Are drones a moral weapon of war? This is a bit more pertinent to homeland security. It is a question addressed in a New York Times article this past weekend. The takeaway:
So it may be a surprise to find that some moral philosophers, political scientists and weapons specialists believe armed, unmanned aircraft offer marked moral advantages over almost any other tool of warfare.
As technology allows for ever more precise military strikes, the call for limiting to eliminating civilian casualties grows louder. This is not a bad thing–but within a generation or two it has escalated to a constant, underlying condition of carrying out military operations. Again–not a bad thing. But an unusual thing when one considers the “strategic” bombing campaigns of WWII, plans for thermonuclear war with the Soviet Union, and B-52 strikes during the Vietnam War.
AVERY PLAW, a political scientist at the University of Massachusetts, put the C.I.A. drone record in Pakistan up against the ratio of combatant deaths to civilian deaths in other settings. Mr. Plaw considered four studies of drone deaths in Pakistan that estimated the proportion of civilian victims at 4 percent, 6 percent, 17 percent and 20 percent respectively.
In conventional military conflicts over the last two decades, he found that estimates of civilian deaths ranged from about 33 percent to more than 80 percent of all deaths.
The ever-increasing accuracy and ever-decreasing number of civilian deaths raises another question:
The drone’s promise of precision killing and perfect safety for operators is so seductive, in fact, that some scholars have raised a different moral question: Do drones threaten to lower the threshold for lethal violence?

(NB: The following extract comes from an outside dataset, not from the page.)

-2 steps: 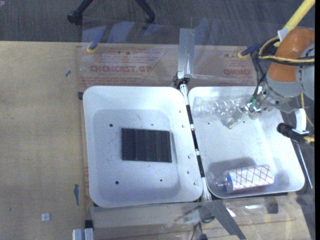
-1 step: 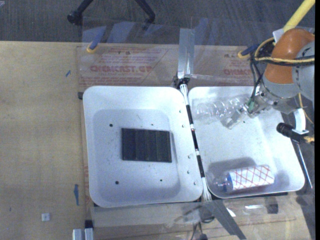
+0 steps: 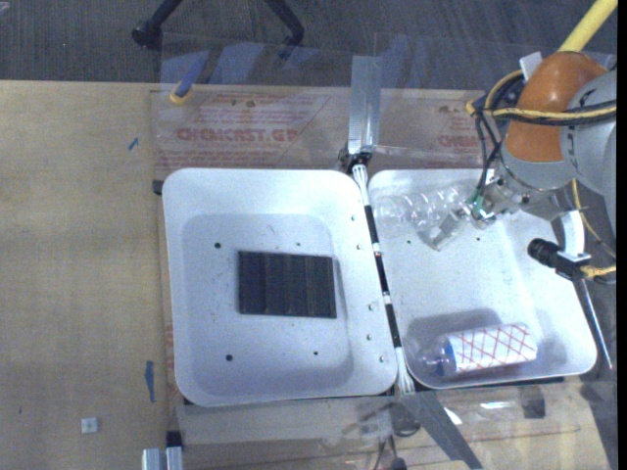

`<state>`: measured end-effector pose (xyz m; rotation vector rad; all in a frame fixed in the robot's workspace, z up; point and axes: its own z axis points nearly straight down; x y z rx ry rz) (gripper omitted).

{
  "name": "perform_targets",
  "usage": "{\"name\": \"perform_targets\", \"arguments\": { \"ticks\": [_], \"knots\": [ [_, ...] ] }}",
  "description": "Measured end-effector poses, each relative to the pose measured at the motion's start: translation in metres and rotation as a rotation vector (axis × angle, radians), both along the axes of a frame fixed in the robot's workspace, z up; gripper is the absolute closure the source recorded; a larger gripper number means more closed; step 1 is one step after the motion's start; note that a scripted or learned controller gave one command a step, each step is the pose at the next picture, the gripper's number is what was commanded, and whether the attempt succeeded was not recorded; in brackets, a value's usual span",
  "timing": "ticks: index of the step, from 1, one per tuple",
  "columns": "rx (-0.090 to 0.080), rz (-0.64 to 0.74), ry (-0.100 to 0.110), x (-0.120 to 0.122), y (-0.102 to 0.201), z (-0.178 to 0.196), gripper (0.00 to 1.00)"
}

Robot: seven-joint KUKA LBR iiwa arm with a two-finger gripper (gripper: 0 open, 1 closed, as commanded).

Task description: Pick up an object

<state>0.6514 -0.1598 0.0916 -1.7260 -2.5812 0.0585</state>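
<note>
While the grey arm with the orange band (image 3: 551,106) reaches over the right white bin (image 3: 509,292), its tool (image 3: 468,211) is seen low at that bin's far side, touching a crumpled clear plastic bottle (image 3: 423,211). Whether the bottle is gripped cannot be told. A clear bottle with a red-checked white label and blue cap (image 3: 485,349) lies at that bin's near edge. A dark ribbed rectangular slab (image 3: 287,284) lies flat in the left white bin (image 3: 196,213) beside it on the wooden worktop (image 3: 69,262).
</note>
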Motion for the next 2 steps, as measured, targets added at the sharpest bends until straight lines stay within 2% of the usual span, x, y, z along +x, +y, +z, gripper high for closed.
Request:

As a personal opinion and not a moral judgment or philosophical conclusion, I have no problems with the use of drone strikes in our current effort against Al Qaeda-linked terrorists. What does trouble me, along with many others who have given far greater consideration to this issue, is what comes next. Other nations are already developing their own drones. There is no doubt that they will soon be used for targeted killings. But instead of aiming at those we consider national security threats, the point-of-view might be different and a political dissident or controversial opposition figure could be the target.
Given the standards we are setting today, with what arguments will we argue against these strikes in the future?